Try it => Reproduce the entries in full, with no changes.

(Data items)
..........

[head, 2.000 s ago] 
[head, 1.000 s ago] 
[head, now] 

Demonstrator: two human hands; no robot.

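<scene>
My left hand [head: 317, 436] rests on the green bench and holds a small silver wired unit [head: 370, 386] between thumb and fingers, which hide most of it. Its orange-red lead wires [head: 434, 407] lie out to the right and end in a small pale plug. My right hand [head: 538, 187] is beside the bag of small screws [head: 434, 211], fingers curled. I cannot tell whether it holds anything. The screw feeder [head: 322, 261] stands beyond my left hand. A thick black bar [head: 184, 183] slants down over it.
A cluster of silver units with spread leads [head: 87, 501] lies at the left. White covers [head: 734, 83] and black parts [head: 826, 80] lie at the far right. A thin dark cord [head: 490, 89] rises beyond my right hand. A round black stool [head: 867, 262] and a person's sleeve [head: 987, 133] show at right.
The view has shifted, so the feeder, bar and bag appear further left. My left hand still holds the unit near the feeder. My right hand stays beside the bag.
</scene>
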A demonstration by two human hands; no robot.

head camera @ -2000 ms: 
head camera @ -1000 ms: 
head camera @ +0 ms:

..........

Solution for this task =>
[head, 2.000 s ago] 
[head, 1.000 s ago] 
[head, now] 

Demonstrator: two human hands; no robot.

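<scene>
My left hand [head: 317, 436] rests on the green bench and holds a small silver wired unit [head: 370, 386] between thumb and fingers, which hide most of it. Its orange-red lead wires [head: 434, 407] lie out to the right and end in a small pale plug. My right hand [head: 538, 187] is beside the bag of small screws [head: 434, 211], fingers curled. I cannot tell whether it holds anything. The screw feeder [head: 322, 261] stands beyond my left hand. A thick black bar [head: 184, 183] slants down over it.
A cluster of silver units with spread leads [head: 87, 501] lies at the left. White covers [head: 734, 83] and black parts [head: 826, 80] lie at the far right. A thin dark cord [head: 490, 89] rises beyond my right hand. A round black stool [head: 867, 262] and a person's sleeve [head: 987, 133] show at right.
The view has shifted, so the feeder, bar and bag appear further left. My left hand still holds the unit near the feeder. My right hand stays beside the bag.
</scene>
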A demonstration by two human hands; no robot.

head camera @ -2000 ms: 
head camera @ -1000 ms: 
head camera @ +0 ms:

Nothing further is required of this output.